A new concept: on-demand data integration
All this complex moving data backwards and forwards is no longer necessary with a concept called on-demand data integration. First, all of an organization’s data is modelled in a meta data repository, which could be the repository of the ETL tool. Per data element, we define the transformations, straight forward for simple detail data, or more complex steps for derived data like performance indicators.
In addition, we decide which elements we need to store in the data warehouse (for most organizations the focus here is on decision making) and which elements we do not need (mostly operational detail data).
Webservices provide one interface to corporate data
After building and loading the data warehouse, we build a webservice that presents the meta data layer to the user; this will probably be either one of the Business Intelligence solutions or a portal. All the data the organization keeps about customers, products, vendors, processes, etc. is presented to the user through one interface. To the user it looks like one system, in the background different non-integrated systems are involved.
How does it work?
The webservice interacts with the ETL tool, so that when a user asks to see specific information, the webservice knows if the data is stored in the data warehouse, or should be extracted, integrated and transformed real-time from the source system(s). In the background, an ETL process is called to retrieve and transform the data.
For performance reasons it is necessary to ensure that the operational system(s) are not overburdened with queries retrieving a lot of data.
It is also important that for on-demand data integration that all the different components of the architecture are properly integrated; that means the reporting tools and portal with the webservice, the webservice with the ETL tool and meta data repository, and the ETL tool with the source systems.
If it works properly, on-demand data integration fully supports the principle of closed-loop (operational) business intelligence. Employees can easily switch from the analysis phase to the action phase, being able to base their decisions (and consequently their actions) on reliable information and up to date knowledge.
The operational data store – ODS
Some organizations have built an operational data store (ODS), for the kind of detailed information described above allowing analysis and reporting on both detailed and near real-time data. The data in an ODS is generally fairly new, not more than a few hours (often minutes) old, and has same structure as the source systems. Although such a database can be valuable, it requires a lot of work to built and maintain it, even with an ETL tool.
Additionally it makes the data warehouse architecture much more complex. However, an operational data store may be necessary when you require (near) real-time insight into business processes performance, or when highly detailed information is needed. These goals are often difficult to combine with a central data warehouse, modelled with star- or snowflake schemas, and optimized for (high-level) decision-making.

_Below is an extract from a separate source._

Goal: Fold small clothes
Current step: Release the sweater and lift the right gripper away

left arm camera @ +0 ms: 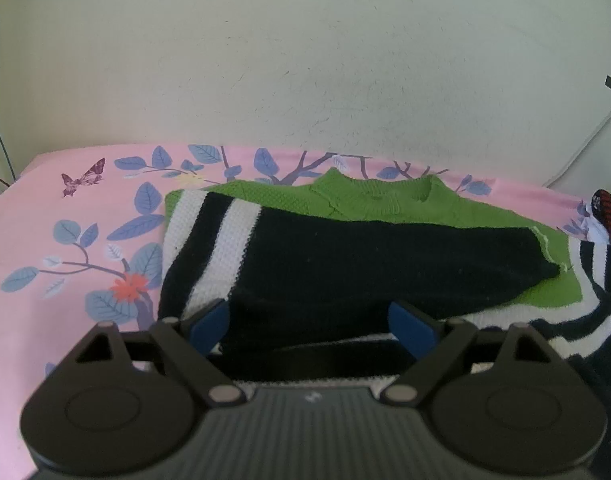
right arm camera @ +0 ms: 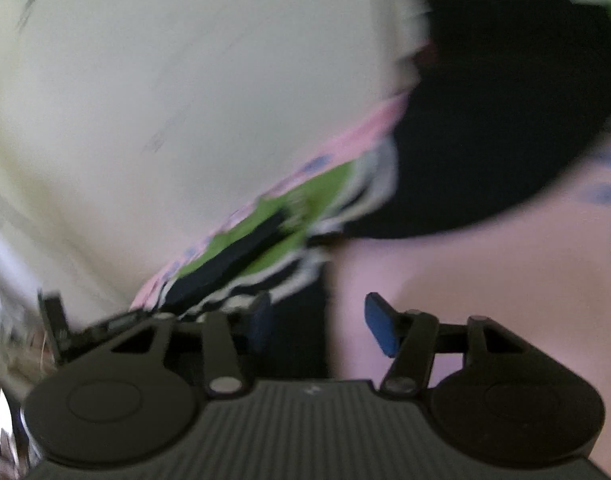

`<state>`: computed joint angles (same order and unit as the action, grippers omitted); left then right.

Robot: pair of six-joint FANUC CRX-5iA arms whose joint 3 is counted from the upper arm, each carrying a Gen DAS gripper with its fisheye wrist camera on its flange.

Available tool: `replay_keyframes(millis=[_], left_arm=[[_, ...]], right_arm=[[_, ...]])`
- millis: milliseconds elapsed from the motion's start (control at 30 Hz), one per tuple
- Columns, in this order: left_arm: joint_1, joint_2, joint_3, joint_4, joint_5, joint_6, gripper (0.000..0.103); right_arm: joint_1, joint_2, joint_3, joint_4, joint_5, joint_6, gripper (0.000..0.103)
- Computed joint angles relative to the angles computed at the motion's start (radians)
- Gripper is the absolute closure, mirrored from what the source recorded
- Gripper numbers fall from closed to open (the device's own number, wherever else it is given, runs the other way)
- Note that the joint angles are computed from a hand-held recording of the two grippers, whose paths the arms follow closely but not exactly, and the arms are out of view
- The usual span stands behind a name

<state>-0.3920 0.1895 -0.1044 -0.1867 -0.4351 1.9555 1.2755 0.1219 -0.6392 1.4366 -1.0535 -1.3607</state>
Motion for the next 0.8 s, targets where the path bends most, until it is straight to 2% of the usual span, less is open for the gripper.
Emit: replay_keyframes(millis=[67, 167, 233, 333, 500, 600, 667, 733, 800], left_arm=[[-0.001, 0.0, 0.001, -0.003, -0.002, 0.0, 0.012], [0.0, 0.001, 0.0, 0.001, 0.001, -0.005, 0.012], [0.001, 0.001, -0.002, 0.002, 0.003, -0.005, 0.012], [0.003, 0.0, -0.007, 0.011, 0.01, -0.012, 0.012], [0.003, -0.001, -0.008, 0.013, 0.011, -0.015, 0.012], [0.005, -0.003, -0.013, 0.021, 0.015, -0.022, 0.012], [0.007, -0.003, -0.017, 0.029, 0.019, -0.031, 0.011], [0.01, -0.003, -0.02, 0.042, 0.023, -0.046, 0.01], [0.011, -0.002, -0.022, 0.048, 0.026, -0.053, 0.009]], right_arm=[[0.102, -0.018, -0.017, -0.118, -0.156, -0.08, 0.048], [0.197, -0.027, -0.02, -0.259, -0.348, -0.182, 0.047], [0.225, -0.041, -0.028, -0.324, -0.448, -0.211, 0.046], [0.229, -0.053, -0.043, -0.381, -0.565, -0.191, 0.035], [0.191, -0.118, -0.133, -0.394, -0.593, -0.302, 0.035], [0.185, -0.112, -0.128, -0.423, -0.659, -0.284, 0.035], [0.18, -0.128, -0.148, -0.397, -0.667, -0.272, 0.037], [0.161, -0.148, -0.159, -0.357, -0.67, -0.17, 0.037], [0.119, -0.189, -0.184, -0.298, -0.616, -0.029, 0.037]])
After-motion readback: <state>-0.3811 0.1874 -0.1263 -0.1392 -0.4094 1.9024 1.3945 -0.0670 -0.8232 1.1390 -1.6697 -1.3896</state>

When an ODS is built, most organizations try to maximize its’ use, moving the operational reports built-in the source systems to the ODS, by doing so, a fully independent (operational) reporting environment has been created. All the information needed for operational, tactical and strategic decision-making can be found in one system.
Organizations should be aware of the concept and advantages of on-demand data integration, and decide for themselves if it can be useful. If so, it can be seen as an alternative to building a relatively expensive ODS.